Monday, June 25, 2012

Interview with author Ben Coes (The Last Refuge)


Ben Coes next book, The Last Refuge is available for Pre-order on Amazon.com.  It goes live on July 3rd.  It would be a great 4th of July read if you enjoy political thrillers.

1.  Tell us about yourself and your new book.

I'm the author of two international political thrillers - POWER DOWN and COUP D'ETAT, both USA Today Bestsellers. My third book, THE LAST REFUGE, arrives July 3, 2012. COUP is also available throughout the UK, India, Australia, and New Zealand - THE LAST REFUGE will be as well.

I worked at the White House under President Ronald Reagan and was a White House-appointed speechwriter to the U.S. Secretary of Energy at the height of the Gulf War. I was campaign manager for Mitt Romney’s successful run for Governor of Massachusetts and was a Fellow at Harvard University’s John F. Kennedy School of Government. I graduated from Columbia College, where I won the Bennett Cerf Memorial Prize for Fiction. I live in the Boston area with my wife and four children.

My third book, THE LAST REFUGE, is rooted in current events – in this case the intriguing, interconnecting relationships between Iran, Israel and America.  The book is an expression of my support for Israel, and uses our close bond with that country to form the dramatic backdrop of the story.  It continues the story of the main hero in all my books, Dewey Andreas. Dewey is a former U.S. Army Ranger and Delta who is willing to sacrifice everything for what he believes in.  He’s not someone you would want to mess with. 
In REFUGE, Dewey learns that Iran has completed its first nuclear weapon and intends to detonate it in Tel Aviv.  Working with Israel and two ex-CIA operatives, Dewey must figure out how to stop Iran before it’s too late.

2.  When did you first know you wanted to be an author?

When I was in junior high school – I won an award for a short story I had written.  It was a fiction award normally given to adults but I won anyway.  I can still remember the very special feeling I had, knowing that my words impacted people in such a powerful way.

3.  Do you have a favorite character you have written so far or in this particular book?

Yes, my main character, Dewey Andreas, is my favorite character.  When I started writing my first book five years ago, it was a very rough portrait of Dewey that I sketched out.  He was standing alone, on the deck of an offshore oil platform, at night.  In him, I sought to create an individual who embodies the qualities I aspire to.  He’s flawed, sometimes irritable, takes too many risks, but he fights for what he believes in, and he’s willing to risk everything for his country and his friends.  The most rewarding aspect of writing, for me at least, has been the growth of this character; he’s become a part of me and sometimes, as I write, I feel as if I’m taking dictation as he goes out and tackles the world.  It’s a great feeling – an incomparable feeling.

4.  Are there any minor characters you have written that you would like to flesh out more in perhaps another novel?
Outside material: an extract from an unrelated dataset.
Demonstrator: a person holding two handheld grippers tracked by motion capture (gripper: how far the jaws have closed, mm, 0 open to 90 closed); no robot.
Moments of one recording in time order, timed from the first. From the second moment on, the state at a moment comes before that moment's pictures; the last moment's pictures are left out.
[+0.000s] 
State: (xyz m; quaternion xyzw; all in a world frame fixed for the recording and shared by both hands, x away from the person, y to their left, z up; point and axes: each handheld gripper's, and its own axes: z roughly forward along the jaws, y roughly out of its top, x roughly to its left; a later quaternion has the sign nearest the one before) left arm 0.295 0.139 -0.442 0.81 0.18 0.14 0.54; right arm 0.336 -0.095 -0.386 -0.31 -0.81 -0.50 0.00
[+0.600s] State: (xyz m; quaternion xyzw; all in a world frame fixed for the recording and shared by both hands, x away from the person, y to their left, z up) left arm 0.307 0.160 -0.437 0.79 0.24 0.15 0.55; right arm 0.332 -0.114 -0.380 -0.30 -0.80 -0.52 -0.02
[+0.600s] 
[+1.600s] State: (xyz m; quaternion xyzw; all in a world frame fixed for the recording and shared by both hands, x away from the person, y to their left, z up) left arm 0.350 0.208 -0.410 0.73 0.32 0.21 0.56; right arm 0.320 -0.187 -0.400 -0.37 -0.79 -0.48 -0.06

Yes, Hector Calibrisi, the director of the CIA.  Kohl Meir, an Israeli special forces soldier who saves Dewey’s life.

5.  Have you discovered some interesting information in research that influenced the direction of a novel?

For THE LAST REFUGE, I spent a great deal of time in Israel.  I learned a lot of confidential details about the state of the Iranian nuclear weapon development effort, as well as how Israel and America are penetrating sovereign Iran with operatives.  This highly sensitive information was then used to inform key parts of the book.  I think readers will enjoy the authenticity.

6.  What authors or types of books do you like to read when you're not writing?

I like to read other thriller writers.  I really enjoy Vince Flynn, Michael Connolly, Brad Thor, Mark Greaney, and Nelson Demille.  I also enjoy reading American literary fiction from Hemingway and J.D. Salinger.

7.  What advice would you give to other aspiring authors?

Whenever anyone asks me if I have advice for aspiring writers, this is what I tell them: write every day, inspired or uninspired.  What I started writing that first morning ended up being chapter one of POWER DOWN, my first book, a USA Today bestseller published by St. Martin’s Press about an attack by terrorists against a U.S. energy company.  I kept on plugging away and soon enough I’d finished the second in the series, COUP d’ETAT, about Pakistan and India.

8.  Tell us something most people would not know about you.

I put up a somewhat tough image but the truth is my six year old daughter, Esme, has me wrapped around her finger and can push me around with ease.


9.  What are you working on for your next novel?

“Year of the Scorpion,” my fourth novel in the Dewey Andreas series, pits Dewey against China’s powerful Ministry of State Security, which wants him dead.